= SUPPLIED MATERIAL =
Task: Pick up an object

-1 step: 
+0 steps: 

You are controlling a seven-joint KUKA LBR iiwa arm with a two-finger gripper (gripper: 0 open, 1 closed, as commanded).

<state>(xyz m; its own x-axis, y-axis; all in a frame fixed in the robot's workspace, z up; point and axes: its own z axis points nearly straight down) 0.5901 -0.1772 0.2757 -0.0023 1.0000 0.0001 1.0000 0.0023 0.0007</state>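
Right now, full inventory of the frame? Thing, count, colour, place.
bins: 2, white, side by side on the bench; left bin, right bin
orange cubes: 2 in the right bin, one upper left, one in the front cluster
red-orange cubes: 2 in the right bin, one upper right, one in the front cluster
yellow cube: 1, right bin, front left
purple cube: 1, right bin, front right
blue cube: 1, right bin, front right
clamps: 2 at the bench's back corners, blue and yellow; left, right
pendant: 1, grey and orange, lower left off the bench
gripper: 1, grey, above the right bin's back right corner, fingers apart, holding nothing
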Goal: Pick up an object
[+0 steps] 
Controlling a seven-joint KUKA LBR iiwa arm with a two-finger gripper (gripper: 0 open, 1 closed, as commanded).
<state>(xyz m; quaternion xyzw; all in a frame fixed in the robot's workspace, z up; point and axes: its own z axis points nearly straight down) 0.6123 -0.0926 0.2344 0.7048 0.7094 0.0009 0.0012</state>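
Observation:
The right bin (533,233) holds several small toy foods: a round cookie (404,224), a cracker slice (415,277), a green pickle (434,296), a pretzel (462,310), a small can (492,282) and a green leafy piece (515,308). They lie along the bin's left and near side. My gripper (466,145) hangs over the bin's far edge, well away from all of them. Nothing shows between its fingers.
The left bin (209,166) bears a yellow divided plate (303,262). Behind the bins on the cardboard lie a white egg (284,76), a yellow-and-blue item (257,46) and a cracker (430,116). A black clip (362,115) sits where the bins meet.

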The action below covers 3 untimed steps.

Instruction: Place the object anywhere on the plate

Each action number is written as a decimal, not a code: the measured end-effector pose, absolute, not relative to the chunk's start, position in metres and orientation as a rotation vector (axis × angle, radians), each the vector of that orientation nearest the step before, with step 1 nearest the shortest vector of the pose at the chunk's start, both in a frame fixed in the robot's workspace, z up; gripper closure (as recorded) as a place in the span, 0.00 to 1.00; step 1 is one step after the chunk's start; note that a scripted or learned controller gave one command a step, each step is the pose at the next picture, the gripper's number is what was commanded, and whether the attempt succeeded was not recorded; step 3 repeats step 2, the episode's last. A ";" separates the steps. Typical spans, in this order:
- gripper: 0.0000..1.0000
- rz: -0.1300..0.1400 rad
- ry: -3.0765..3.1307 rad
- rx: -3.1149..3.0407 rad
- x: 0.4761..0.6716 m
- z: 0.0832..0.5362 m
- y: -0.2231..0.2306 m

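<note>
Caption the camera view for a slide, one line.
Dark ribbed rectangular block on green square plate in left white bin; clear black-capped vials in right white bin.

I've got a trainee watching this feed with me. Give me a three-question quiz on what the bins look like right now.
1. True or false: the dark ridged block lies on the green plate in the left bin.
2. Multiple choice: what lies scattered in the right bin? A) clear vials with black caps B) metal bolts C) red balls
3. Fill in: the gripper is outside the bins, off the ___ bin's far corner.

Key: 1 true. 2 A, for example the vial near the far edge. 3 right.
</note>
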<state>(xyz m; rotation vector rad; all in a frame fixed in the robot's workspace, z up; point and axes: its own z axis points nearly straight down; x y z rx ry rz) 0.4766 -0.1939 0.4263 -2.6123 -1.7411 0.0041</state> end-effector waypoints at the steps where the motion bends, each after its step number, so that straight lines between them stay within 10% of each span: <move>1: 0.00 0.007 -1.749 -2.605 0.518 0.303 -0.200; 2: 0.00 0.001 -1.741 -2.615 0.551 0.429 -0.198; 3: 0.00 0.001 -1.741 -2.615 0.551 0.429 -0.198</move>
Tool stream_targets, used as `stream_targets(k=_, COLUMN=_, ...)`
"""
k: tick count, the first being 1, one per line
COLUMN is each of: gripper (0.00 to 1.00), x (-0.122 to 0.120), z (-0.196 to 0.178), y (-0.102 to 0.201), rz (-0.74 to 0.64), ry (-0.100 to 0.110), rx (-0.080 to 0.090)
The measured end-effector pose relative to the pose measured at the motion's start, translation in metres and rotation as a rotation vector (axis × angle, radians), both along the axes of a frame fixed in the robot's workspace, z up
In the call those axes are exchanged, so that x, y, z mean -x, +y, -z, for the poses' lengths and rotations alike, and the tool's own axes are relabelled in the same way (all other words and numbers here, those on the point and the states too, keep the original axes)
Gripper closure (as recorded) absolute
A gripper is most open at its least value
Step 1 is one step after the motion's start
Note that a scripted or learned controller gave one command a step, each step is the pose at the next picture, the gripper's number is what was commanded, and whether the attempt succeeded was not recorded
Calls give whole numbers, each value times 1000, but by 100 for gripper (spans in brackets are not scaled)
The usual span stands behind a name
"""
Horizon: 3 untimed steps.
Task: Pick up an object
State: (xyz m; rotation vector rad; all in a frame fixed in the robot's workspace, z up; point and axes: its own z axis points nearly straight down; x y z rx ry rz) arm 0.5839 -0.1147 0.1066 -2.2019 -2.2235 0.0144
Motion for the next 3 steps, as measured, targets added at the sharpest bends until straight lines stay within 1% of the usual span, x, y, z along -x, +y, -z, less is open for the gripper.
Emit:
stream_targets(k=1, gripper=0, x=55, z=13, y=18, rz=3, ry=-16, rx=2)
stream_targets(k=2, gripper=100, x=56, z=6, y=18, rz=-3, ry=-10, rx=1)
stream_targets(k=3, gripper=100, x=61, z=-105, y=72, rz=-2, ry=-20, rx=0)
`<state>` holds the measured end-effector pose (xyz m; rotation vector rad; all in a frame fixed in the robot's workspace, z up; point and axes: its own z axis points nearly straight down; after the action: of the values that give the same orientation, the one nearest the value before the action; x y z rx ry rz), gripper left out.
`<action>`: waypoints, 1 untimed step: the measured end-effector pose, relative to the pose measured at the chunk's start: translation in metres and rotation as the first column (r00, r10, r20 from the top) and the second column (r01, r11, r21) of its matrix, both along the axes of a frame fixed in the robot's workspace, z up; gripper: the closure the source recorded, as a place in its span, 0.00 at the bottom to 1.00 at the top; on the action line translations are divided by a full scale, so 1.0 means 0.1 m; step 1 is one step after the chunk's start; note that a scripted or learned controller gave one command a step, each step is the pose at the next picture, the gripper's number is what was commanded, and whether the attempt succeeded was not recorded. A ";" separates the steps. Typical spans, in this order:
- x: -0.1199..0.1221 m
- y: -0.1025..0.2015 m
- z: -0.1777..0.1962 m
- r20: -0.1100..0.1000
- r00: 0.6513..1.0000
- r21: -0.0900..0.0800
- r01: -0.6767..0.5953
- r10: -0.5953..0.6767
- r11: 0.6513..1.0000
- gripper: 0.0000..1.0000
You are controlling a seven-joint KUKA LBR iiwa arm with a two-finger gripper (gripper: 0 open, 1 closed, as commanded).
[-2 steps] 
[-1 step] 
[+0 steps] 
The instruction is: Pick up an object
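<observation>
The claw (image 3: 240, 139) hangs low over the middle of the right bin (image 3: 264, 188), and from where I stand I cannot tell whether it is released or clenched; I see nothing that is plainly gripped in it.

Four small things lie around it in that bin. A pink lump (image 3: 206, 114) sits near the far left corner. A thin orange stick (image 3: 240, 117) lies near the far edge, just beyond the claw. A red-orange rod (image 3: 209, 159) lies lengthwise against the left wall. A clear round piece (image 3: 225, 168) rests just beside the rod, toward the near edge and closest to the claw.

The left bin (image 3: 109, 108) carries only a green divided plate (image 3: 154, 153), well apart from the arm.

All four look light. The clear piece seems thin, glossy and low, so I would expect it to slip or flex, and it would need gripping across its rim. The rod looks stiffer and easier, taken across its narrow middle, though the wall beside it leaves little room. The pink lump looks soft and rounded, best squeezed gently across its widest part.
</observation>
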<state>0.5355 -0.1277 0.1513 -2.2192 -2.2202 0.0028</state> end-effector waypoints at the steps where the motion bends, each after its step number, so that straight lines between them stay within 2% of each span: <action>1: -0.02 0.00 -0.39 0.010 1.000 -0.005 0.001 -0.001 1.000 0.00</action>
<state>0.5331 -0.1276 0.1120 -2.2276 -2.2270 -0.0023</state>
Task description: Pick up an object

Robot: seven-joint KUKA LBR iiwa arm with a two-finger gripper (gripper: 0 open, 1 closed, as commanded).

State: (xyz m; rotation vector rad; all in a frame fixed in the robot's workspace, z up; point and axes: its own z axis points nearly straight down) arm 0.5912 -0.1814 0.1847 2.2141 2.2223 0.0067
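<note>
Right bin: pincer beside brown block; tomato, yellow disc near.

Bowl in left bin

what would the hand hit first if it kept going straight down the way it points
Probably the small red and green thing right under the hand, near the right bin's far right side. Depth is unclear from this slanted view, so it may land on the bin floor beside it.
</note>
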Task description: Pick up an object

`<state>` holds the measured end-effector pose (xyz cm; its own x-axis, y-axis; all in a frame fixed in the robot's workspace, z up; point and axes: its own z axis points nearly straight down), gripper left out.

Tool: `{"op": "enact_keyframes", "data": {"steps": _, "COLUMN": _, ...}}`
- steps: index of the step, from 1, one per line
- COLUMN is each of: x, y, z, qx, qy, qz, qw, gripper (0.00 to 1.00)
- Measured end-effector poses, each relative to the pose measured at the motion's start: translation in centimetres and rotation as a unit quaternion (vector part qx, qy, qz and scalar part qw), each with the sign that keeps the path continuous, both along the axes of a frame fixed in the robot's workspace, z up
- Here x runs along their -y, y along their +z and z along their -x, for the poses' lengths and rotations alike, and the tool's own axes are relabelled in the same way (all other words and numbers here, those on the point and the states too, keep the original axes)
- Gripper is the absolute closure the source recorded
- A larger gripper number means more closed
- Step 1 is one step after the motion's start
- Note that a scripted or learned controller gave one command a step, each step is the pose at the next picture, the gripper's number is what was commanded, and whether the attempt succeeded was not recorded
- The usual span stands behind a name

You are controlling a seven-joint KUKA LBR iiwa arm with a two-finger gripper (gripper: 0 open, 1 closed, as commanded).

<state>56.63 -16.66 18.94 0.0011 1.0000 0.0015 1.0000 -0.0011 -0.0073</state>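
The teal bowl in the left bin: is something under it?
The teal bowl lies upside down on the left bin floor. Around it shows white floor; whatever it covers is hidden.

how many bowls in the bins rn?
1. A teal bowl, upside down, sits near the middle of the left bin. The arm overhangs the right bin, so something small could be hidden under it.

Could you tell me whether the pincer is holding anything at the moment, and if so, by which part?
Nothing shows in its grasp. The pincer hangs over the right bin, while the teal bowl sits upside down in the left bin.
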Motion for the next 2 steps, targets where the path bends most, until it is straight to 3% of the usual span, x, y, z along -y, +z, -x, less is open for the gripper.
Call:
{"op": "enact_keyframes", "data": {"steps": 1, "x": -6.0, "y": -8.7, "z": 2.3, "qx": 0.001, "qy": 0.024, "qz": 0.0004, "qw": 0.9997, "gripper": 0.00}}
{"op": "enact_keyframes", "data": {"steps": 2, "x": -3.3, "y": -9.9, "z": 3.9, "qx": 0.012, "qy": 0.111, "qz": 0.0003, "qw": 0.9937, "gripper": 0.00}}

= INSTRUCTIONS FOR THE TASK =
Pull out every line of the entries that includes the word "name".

= EXERCISE SOLUTION =
The usual span stands behind a name
- The usual span stands behind a name

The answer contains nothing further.